Your goal: Of all the entries below, only the lines from the one with "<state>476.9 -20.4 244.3" up to and including the one with "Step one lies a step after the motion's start" are to be duplicated exactly.

Listed records:
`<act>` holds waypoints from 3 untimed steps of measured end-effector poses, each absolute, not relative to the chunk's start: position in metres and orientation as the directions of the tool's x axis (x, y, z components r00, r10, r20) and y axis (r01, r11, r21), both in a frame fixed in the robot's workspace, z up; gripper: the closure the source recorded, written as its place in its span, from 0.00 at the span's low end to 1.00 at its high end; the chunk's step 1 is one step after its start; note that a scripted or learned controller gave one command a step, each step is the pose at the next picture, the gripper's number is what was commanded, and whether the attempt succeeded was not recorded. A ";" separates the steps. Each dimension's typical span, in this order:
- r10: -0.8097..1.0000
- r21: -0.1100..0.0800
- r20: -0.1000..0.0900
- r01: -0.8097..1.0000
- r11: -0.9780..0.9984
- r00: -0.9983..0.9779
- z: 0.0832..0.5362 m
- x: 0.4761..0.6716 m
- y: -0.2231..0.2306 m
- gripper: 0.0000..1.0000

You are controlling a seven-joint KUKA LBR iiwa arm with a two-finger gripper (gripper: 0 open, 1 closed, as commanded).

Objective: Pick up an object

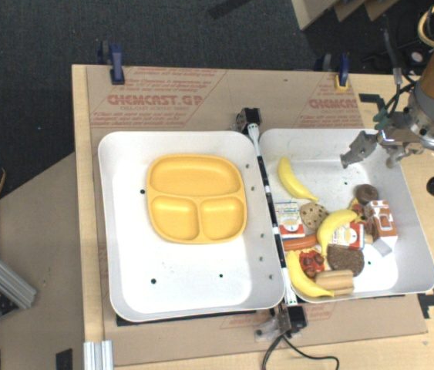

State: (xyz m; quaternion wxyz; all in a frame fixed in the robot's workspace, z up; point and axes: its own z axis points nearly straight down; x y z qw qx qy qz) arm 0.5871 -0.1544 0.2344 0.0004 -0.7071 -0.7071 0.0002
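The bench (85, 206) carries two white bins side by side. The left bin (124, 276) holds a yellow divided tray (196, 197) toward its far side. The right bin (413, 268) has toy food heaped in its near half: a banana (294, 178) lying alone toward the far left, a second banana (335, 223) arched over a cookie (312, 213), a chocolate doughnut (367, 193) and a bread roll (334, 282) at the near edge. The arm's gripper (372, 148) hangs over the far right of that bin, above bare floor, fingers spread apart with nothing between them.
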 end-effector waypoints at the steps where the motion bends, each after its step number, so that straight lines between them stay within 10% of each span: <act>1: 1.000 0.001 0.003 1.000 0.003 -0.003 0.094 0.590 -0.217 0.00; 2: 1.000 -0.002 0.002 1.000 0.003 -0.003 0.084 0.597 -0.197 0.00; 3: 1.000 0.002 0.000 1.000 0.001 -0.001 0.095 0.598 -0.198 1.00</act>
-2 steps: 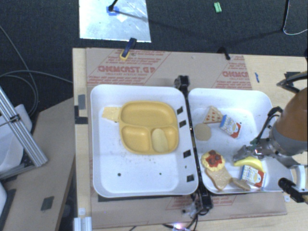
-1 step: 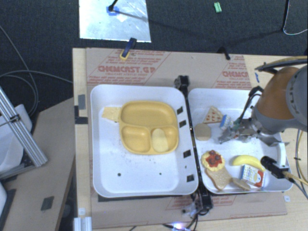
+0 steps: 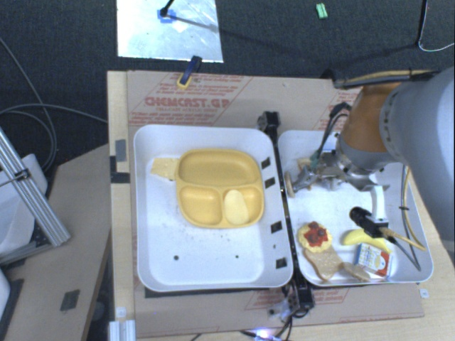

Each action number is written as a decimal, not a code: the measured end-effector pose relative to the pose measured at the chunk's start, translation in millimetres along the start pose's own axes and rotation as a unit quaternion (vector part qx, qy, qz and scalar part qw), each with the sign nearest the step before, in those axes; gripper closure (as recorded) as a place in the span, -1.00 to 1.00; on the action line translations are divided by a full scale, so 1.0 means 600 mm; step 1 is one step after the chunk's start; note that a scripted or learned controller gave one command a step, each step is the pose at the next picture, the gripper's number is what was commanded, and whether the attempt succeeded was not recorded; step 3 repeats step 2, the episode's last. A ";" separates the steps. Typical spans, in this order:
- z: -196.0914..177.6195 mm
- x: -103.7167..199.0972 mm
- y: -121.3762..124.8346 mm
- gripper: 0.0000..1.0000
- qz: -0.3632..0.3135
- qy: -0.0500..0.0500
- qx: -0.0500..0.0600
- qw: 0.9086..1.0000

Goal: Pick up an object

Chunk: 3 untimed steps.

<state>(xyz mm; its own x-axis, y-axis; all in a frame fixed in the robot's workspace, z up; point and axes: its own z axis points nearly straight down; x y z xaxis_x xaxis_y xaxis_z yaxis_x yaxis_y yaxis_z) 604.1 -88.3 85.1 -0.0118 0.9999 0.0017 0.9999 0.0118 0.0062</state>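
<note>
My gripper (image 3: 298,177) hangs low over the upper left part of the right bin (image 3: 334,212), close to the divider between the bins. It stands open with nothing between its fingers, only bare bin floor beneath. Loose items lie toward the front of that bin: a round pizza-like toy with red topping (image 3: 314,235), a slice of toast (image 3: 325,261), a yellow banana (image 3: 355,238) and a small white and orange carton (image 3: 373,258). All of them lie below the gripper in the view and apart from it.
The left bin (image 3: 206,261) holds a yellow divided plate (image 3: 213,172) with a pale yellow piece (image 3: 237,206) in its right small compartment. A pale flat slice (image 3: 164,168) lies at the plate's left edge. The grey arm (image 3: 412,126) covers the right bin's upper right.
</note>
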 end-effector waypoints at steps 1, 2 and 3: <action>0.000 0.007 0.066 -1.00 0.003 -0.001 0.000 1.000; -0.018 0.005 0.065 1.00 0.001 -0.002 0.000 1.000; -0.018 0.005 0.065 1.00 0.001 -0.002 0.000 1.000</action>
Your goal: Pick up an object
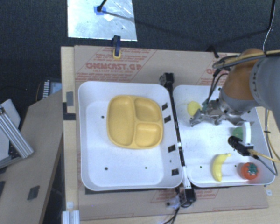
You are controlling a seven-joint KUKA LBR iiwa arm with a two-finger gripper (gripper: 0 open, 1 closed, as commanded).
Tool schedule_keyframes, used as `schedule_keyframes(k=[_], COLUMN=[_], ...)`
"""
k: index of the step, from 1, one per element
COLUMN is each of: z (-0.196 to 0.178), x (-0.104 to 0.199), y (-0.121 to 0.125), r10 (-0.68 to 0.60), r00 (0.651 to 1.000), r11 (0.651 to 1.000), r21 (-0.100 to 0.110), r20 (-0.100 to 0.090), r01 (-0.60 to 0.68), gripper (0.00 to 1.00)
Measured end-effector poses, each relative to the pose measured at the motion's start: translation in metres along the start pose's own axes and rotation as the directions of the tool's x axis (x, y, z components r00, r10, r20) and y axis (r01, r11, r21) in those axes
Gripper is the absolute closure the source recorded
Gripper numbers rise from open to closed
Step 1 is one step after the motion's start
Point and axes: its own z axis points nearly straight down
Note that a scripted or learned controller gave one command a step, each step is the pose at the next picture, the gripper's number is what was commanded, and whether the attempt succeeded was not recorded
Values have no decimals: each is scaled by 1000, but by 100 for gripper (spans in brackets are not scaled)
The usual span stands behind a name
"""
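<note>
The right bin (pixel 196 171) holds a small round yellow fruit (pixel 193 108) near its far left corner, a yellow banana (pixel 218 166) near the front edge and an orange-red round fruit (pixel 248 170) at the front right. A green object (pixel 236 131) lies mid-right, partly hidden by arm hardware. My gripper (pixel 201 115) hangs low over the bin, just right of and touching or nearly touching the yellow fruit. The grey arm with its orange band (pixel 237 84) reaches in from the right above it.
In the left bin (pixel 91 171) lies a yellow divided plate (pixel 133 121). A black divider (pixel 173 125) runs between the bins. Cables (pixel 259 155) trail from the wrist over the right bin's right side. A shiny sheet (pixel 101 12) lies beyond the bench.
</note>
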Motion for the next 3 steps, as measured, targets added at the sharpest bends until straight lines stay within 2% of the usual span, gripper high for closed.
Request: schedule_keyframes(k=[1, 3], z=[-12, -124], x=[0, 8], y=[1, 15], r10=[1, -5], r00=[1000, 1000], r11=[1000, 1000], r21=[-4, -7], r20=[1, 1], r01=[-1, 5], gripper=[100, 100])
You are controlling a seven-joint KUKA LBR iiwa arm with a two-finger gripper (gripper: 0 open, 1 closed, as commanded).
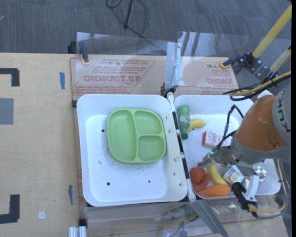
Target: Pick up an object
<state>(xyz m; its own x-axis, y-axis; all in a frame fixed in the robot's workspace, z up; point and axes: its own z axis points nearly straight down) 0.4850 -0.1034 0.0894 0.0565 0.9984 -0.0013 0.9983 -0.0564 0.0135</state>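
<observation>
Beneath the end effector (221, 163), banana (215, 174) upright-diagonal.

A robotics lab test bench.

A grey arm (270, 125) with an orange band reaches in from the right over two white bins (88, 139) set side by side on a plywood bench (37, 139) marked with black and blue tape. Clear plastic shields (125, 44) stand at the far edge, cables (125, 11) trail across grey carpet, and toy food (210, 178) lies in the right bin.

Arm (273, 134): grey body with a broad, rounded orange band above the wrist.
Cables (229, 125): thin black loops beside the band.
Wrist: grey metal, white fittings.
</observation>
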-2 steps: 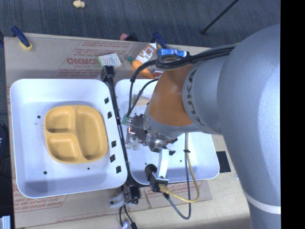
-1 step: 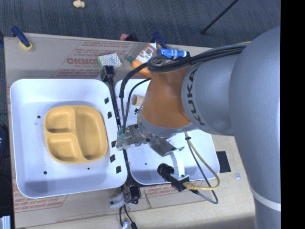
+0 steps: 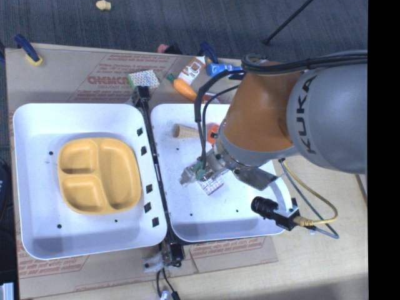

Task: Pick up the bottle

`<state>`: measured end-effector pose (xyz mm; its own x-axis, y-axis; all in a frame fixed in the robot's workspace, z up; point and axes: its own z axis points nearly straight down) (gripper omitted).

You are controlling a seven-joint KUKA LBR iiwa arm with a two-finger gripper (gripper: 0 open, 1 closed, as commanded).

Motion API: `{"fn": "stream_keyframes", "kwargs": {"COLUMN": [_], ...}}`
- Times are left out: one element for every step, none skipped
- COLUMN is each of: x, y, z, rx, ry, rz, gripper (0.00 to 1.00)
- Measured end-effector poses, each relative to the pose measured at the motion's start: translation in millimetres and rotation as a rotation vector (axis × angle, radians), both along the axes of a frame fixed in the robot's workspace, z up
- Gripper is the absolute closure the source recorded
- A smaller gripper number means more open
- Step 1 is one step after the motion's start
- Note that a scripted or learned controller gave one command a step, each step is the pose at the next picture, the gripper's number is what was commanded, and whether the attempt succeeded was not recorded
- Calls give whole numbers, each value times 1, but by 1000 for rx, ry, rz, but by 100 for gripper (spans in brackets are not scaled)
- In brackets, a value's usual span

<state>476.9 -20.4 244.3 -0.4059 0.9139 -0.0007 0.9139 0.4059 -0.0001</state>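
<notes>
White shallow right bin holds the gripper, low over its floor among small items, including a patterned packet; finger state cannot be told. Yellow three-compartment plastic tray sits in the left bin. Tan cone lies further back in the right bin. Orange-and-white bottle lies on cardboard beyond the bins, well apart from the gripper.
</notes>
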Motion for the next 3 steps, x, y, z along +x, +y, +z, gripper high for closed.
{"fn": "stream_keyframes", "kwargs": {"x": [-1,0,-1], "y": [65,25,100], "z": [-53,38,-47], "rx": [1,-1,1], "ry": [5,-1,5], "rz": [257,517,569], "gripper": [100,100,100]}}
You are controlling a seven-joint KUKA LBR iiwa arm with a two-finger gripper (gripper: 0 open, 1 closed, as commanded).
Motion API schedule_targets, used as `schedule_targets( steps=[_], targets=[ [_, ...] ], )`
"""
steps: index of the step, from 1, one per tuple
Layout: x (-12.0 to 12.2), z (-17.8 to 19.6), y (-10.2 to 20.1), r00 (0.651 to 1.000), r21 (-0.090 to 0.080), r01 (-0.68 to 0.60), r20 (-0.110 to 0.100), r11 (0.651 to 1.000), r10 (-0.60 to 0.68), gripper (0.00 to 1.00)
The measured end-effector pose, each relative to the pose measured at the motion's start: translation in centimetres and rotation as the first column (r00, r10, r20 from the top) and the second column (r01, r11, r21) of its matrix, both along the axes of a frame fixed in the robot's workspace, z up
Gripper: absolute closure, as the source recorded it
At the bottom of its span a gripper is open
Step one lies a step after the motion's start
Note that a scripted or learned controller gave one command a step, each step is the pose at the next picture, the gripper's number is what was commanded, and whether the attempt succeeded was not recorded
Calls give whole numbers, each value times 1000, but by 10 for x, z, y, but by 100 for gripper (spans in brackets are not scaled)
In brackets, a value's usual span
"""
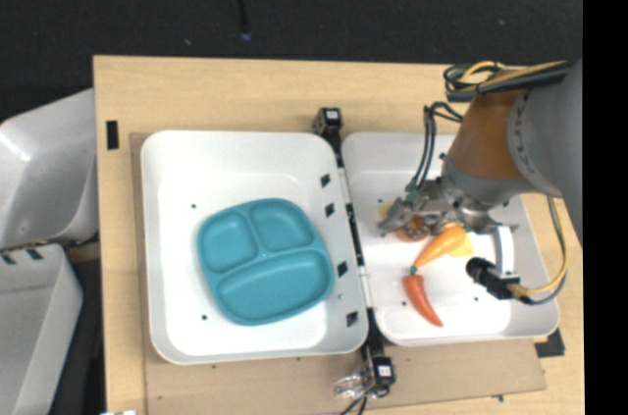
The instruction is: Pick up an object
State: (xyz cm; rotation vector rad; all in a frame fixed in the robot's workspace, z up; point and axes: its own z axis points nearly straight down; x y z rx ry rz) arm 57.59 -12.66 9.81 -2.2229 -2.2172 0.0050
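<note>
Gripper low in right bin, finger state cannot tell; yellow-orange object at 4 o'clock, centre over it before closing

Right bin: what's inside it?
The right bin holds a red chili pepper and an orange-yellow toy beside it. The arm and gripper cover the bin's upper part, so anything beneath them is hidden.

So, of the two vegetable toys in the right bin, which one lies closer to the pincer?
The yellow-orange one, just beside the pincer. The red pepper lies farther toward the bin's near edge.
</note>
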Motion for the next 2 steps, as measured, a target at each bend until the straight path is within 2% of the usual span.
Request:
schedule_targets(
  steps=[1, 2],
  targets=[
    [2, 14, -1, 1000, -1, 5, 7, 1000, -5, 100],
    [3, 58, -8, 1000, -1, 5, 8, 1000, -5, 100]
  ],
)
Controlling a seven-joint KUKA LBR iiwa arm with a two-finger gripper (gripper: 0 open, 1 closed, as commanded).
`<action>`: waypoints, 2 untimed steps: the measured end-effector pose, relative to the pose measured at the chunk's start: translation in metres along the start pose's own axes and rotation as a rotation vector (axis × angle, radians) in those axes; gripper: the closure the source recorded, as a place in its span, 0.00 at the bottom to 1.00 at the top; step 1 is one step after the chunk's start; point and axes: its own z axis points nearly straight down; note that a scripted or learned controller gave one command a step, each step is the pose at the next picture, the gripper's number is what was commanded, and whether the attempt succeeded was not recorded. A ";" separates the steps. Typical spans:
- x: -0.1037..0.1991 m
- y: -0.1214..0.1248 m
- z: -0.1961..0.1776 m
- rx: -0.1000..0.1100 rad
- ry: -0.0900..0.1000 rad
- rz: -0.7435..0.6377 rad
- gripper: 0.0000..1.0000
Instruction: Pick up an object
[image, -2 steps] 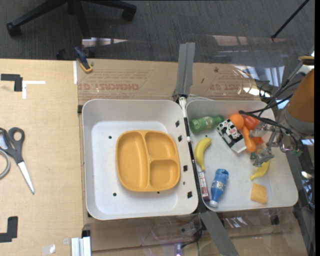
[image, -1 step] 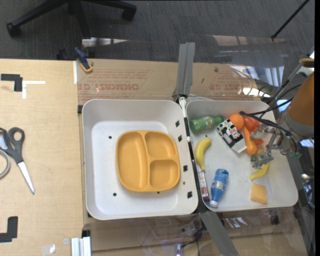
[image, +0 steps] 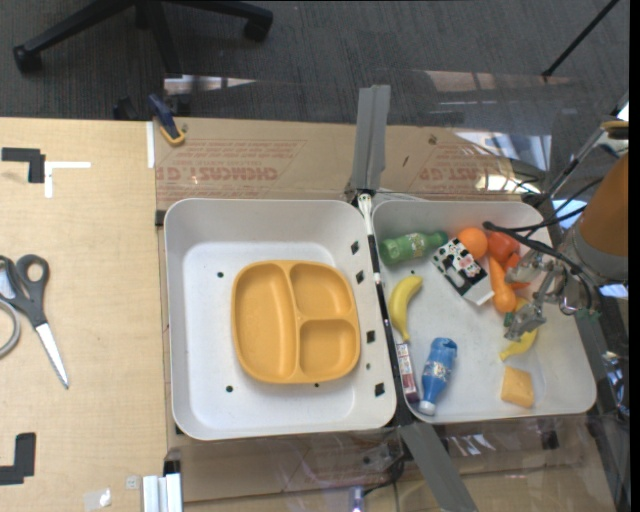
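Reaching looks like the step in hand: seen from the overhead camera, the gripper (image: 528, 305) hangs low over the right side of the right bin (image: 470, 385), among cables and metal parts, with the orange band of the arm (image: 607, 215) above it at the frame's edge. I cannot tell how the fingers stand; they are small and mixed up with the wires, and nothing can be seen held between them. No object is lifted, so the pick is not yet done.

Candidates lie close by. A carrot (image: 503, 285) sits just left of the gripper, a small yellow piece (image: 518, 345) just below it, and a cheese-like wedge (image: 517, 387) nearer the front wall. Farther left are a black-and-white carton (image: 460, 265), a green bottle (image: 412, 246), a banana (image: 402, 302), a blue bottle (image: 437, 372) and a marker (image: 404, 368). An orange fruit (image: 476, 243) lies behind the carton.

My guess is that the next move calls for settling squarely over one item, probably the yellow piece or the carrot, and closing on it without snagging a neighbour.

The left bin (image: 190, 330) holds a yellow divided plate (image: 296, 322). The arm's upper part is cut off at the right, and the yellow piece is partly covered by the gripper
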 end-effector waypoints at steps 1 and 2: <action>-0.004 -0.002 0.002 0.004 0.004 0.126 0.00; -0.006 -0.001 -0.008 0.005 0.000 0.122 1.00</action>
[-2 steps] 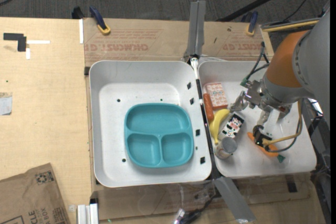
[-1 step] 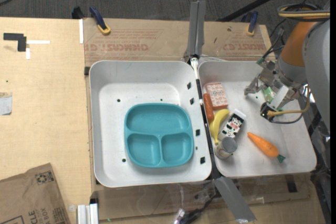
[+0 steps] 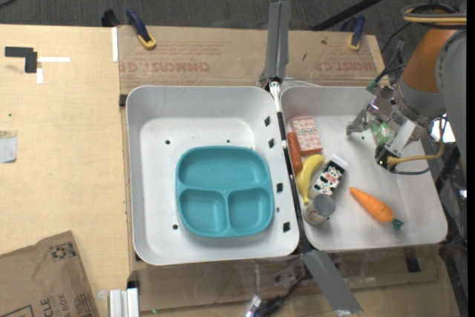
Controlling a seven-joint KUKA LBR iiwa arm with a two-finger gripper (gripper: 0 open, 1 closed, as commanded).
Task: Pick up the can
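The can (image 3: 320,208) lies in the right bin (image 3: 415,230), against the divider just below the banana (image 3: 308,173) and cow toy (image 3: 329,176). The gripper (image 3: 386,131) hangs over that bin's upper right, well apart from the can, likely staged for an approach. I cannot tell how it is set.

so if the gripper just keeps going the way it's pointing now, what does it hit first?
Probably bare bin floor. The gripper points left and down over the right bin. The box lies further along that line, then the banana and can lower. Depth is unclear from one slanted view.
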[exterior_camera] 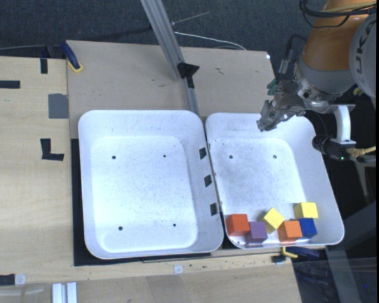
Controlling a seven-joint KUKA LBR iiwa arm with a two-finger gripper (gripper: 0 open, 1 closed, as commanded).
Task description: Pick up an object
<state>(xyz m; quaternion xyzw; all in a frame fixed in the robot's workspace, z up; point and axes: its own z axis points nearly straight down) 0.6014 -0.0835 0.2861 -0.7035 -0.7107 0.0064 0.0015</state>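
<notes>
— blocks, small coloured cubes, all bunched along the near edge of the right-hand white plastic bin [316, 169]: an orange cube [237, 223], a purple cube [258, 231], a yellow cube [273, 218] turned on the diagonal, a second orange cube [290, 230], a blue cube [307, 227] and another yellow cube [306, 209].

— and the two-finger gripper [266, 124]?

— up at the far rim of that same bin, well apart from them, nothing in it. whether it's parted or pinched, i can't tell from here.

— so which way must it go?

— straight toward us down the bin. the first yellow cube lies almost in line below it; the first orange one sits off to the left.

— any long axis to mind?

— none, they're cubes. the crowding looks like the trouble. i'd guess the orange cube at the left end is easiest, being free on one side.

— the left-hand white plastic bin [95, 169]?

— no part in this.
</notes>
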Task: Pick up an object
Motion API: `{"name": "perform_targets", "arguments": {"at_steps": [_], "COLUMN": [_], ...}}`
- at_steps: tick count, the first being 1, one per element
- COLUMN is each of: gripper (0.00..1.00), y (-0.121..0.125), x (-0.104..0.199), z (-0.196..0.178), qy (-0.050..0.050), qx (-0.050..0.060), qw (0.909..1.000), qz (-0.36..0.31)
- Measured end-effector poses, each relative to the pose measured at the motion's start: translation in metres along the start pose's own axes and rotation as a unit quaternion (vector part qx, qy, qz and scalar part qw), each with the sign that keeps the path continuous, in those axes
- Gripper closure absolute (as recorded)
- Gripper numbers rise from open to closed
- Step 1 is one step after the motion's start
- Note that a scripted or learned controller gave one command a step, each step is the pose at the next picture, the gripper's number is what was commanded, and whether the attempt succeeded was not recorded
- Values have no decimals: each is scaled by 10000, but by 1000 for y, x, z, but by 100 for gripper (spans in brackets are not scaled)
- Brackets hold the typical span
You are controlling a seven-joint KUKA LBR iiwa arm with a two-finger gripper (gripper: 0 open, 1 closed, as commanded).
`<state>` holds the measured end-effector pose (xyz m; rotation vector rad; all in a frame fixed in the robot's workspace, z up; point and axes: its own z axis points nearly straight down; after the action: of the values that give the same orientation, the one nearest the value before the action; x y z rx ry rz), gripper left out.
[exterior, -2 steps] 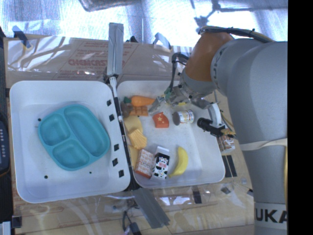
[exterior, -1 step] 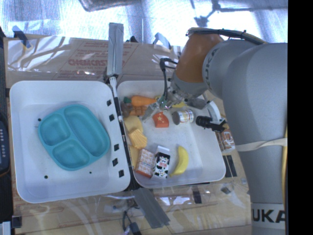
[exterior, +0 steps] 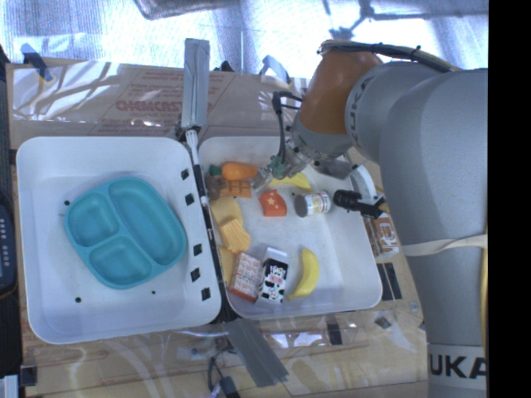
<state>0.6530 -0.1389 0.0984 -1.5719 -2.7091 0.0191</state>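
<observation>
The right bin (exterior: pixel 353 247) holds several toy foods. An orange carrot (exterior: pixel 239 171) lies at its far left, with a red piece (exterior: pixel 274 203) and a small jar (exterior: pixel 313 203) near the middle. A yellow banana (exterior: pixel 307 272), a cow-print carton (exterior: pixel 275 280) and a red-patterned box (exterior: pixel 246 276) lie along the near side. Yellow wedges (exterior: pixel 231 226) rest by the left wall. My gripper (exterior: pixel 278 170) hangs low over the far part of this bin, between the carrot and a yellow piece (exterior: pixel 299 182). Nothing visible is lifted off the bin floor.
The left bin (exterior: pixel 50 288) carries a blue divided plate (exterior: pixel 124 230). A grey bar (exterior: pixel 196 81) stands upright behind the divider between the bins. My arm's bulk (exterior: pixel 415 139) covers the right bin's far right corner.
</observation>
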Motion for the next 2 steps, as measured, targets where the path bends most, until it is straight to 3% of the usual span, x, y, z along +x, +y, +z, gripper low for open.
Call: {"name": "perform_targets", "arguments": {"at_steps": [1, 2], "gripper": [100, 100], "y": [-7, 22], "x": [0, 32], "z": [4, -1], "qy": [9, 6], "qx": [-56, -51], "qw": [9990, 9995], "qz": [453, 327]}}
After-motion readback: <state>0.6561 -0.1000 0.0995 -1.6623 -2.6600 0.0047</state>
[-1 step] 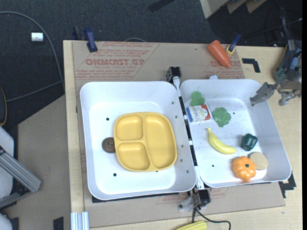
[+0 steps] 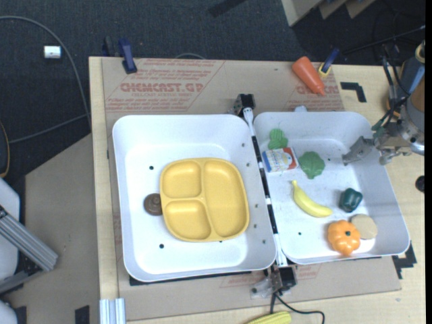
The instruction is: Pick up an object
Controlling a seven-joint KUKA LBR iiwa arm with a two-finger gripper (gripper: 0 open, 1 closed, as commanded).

Task output:
<state>476.9 -20.4 244.3 -0.4059 0.9139 -0.0007 0.9139 0.4059 -0.0001</state>
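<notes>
White shallow right bin holds the gripper, low over its floor among small items, including a patterned packet; finger state cannot be told. Yellow three-compartment plastic tray sits in the left bin. Tan cone lies further back in the right bin. Orange-and-white bottle lies on cardboard beyond the bins, well apart from the gripper.
</notes>
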Motion for the next 3 steps, x, y, z along +x, +y, +z, gripper high for closed.
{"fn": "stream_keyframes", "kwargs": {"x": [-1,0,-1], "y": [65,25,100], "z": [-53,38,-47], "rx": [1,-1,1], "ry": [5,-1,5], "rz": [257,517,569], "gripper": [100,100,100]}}
You are controlling a seven-joint KUKA LBR iiwa arm with a two-finger gripper (gripper: 0 open, 1 closed, as commanded).
Motion API schedule_targets, used as `schedule_targets( steps=[_], targets=[ [_, ...] ], )`
"""
steps: index of the step, from 1, one per tuple
Layout: x (-12.0 to 12.2), z (-17.8 to 19.6), y (-10.2 to 20.1), r00 (0.651 to 1.000), r21 (-0.090 to 0.080), r01 (-0.68 to 0.60), r20 (-0.110 to 0.100), r11 (0.651 to 1.000), r10 (-0.60 to 0.68), gripper (0.00 to 1.00)
The measured end-effector pose, each relative to the pose measured at the motion's start: translation in centimetres and rotation as the first column (r00, r10, r20 from the top) and the second column (r01, r11, r21) of its matrix, both along the axes of a frame fixed in the robot's workspace, z up
Gripper: absolute closure, as the source recorded it
At the bottom of its span a gripper is open
Step one lies a step after the motion's start

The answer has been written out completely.